- [What needs to be done] Please count the lines in the data below that hold "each" and answer with the number by itself.

- [Data provided]

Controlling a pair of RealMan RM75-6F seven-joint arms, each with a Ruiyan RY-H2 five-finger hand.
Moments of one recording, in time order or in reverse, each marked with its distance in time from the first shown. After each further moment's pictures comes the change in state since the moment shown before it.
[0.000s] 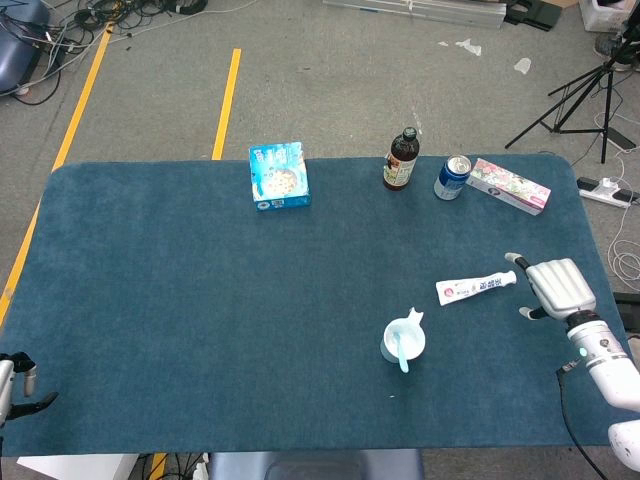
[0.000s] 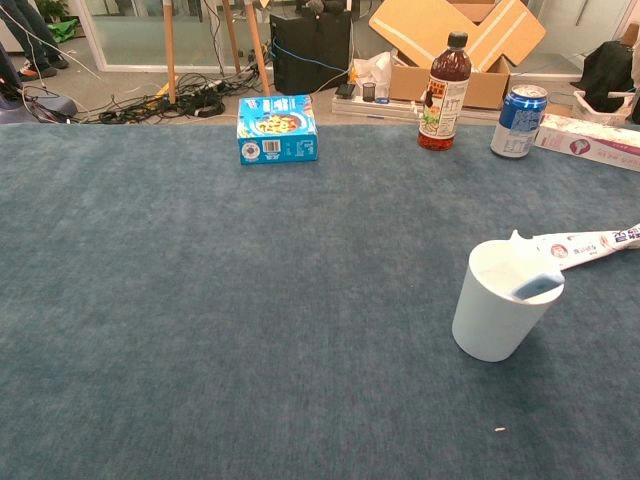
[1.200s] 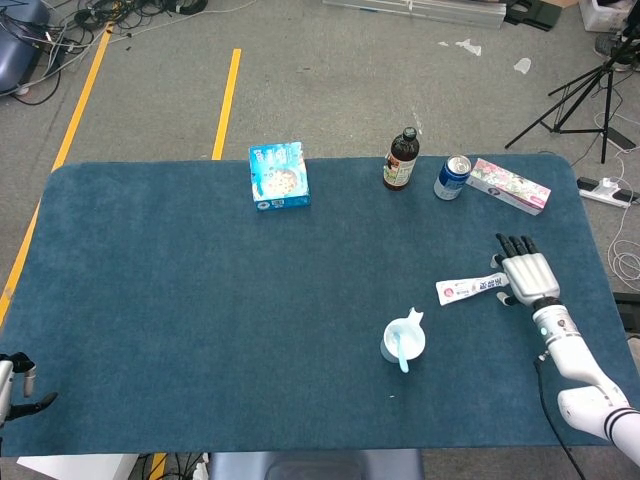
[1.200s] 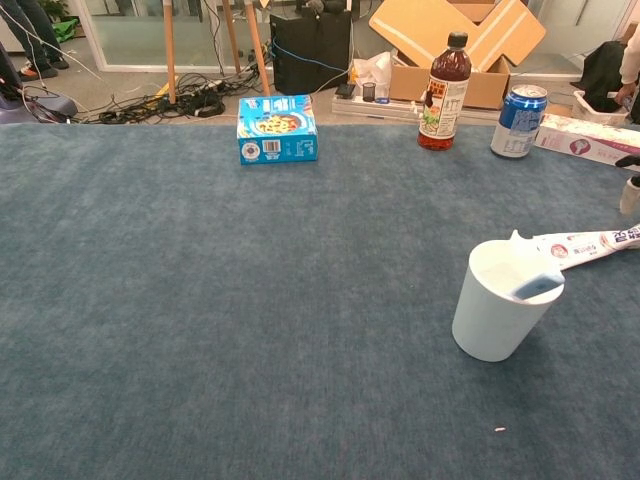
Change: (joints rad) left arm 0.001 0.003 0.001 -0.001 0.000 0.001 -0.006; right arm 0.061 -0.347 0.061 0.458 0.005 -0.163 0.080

- [Task solution] 2